Name the Output stream name OldestCustomersSink and then select + New on the Dataset line.
Select Azure Data Lake Storage Gen2 and then select the Continue button.
Select the DelimitedText format and select the Continue button.
On the Set properties, replace DelimitedText1 in the Name field with CustomerAggregates.
Select the appropriate WorkspaceDefaultStorage created in earlier steps.
In the File path row, select the browse button and navigate to Files/Data then select Ok.
Leave the final cell File name blank as it will automatically populate the results.
Select the First row as header and then press the OK button.

Set the sink properties

Debug and monitor the Data Flow

We can debug the pipeline before we publish it. In this step, you’re going to trigger a debug run of the data flow pipeline. While data preview doesn’t write data, a debug run will write data to your sink destination. This was made possible by selecting the Data flow debug option earlier in the lab.

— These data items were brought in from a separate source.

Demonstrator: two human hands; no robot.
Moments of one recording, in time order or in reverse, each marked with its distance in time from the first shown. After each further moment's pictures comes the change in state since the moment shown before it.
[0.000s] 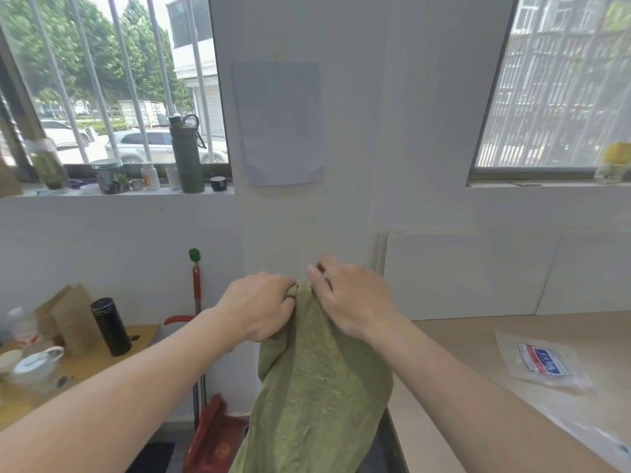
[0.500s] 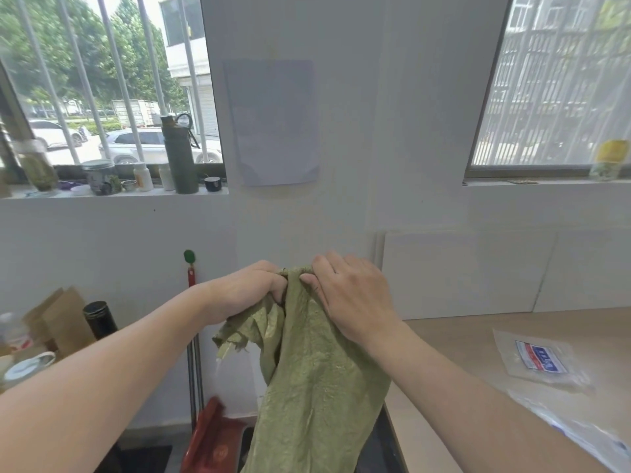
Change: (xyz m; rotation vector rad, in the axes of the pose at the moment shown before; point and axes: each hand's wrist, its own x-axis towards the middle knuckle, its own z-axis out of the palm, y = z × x) left_hand 0.009 0.003 -0.036 -0.919 -0.306 -0.269; right_hand 0.001 0.010 0.011 -0.281 0.339 -0.227
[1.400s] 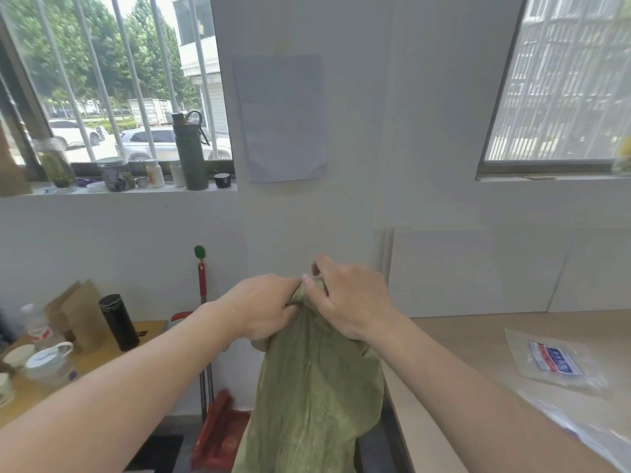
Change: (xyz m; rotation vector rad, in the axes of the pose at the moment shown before) left_hand 0.005 -0.023 0.021 0.945 0.103 0.253; right_hand 0.003 -0.005 -0.002 0.261 -0.315 0.127
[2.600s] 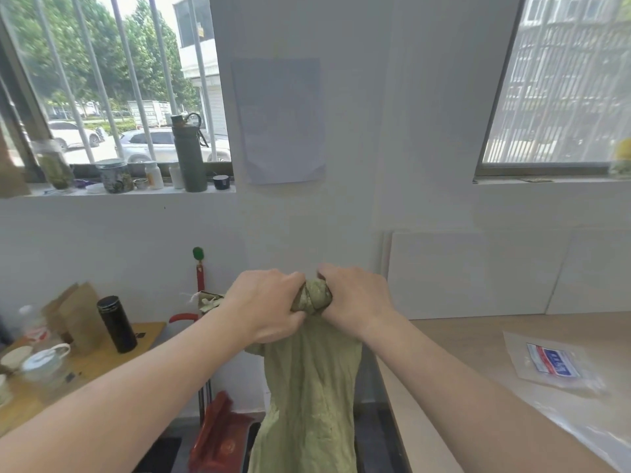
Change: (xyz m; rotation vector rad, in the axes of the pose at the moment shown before) left_hand 0.001 0.014 0.003 0.248 0.239 -0.027; right_hand 0.004 0.005 -0.007 -0.081 -0.187 0.101
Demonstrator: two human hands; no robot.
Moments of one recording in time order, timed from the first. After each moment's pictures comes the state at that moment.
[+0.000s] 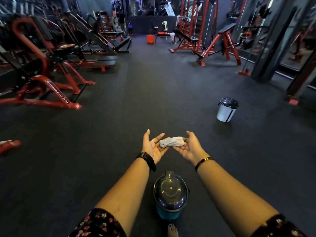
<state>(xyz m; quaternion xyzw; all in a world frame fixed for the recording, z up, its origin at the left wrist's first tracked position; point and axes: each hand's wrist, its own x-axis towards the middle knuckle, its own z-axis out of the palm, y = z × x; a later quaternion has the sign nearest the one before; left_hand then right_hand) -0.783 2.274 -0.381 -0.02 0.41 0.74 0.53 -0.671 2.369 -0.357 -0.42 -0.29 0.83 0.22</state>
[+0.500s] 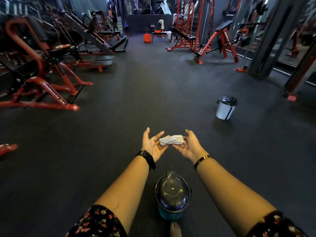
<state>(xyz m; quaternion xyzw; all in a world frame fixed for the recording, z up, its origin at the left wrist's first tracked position) -0.800 2.282 -0.378 -0.01 0.41 0.73 0.54 -0.690 2.376 -0.362 -0.41 -0.29 0.83 0.23</state>
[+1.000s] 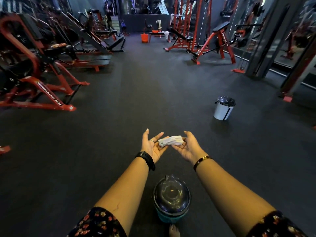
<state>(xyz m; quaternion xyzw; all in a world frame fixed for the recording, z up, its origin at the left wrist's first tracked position) -0.816 2.296 -0.384 -0.02 0.40 0.73 0.55 -0.707 2.390 -0.367 -0.41 -0.28 0.84 0.24</state>
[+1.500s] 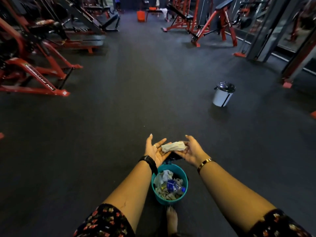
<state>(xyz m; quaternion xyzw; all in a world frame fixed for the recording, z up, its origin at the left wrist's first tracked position) -0.802 2.293 -0.443 -0.09 0.43 0.69 0.58 -0.688 2.387 -0.421 -0.47 -0.29 0.81 0.17</state>
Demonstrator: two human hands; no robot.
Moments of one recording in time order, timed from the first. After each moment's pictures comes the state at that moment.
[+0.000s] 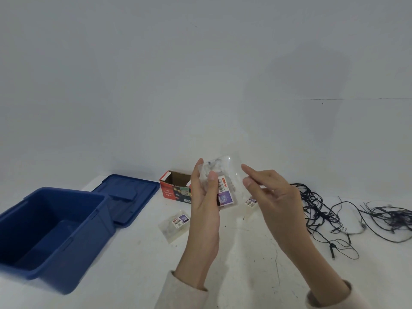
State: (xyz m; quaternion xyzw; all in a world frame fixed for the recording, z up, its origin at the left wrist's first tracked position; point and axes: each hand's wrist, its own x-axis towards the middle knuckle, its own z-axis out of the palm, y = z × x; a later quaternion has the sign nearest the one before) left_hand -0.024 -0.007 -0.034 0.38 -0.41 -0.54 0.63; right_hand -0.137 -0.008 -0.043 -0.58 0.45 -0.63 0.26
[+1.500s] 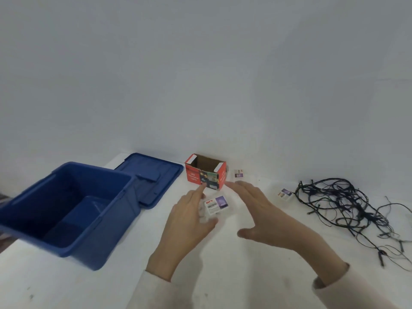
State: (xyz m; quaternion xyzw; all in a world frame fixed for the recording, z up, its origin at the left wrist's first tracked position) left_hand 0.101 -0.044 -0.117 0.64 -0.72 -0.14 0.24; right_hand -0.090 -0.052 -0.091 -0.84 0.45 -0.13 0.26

Select the Pipeline 1 tab on the canvas. Select Debug to start a debug run.

Pipeline final structure

Select on the refresh icon to view the status of the pipeline in debug mode.
Once the package has been debugged, it’s time to Publish using the Publish all button above the Pipeline 1 tab and development canvas
Select the Data tab in Synapse Studio and then select the Linked tab.
Expand Integration Datasets you’ll see the two datasets created during this lab, CustomerAggregates and CustomersText.
Navigating to the Develop tab in Synapse Studio, under the Data flows you’ll find the CustomerTransformation data flow package, which we just ran.
Navigating to the Integrate tab in Synapse Studio, under Pipelines you’ll find the Pipeline 1 which is the top level of the pipeline we created.

Delete Azure resources

If you’ve finished exploring Azure Synapse Analytics, you should delete the resources you’ve created to avoid unnecessary Azure costs.

Close the Synapse Studio browser tab and return to the Azure portal.
On the Azure portal, on the Home page, select Resource groups.
Select the dp000-xxxxxxx resource group for your Synapse Analytics workspace (not the managed resource group), and verify that it contains the Synapse workspace, storage account, and Spark pool for your workspace.
At the top of the Overview page for your resource group, select Delete resource group.
Enter the dp000-xxxxxxx resource group name to confirm you want to delete it, and select Delete.

After a few minutes, your Azure Synapse workspace resource group and the managed workspace resource group associated with it will be deleted.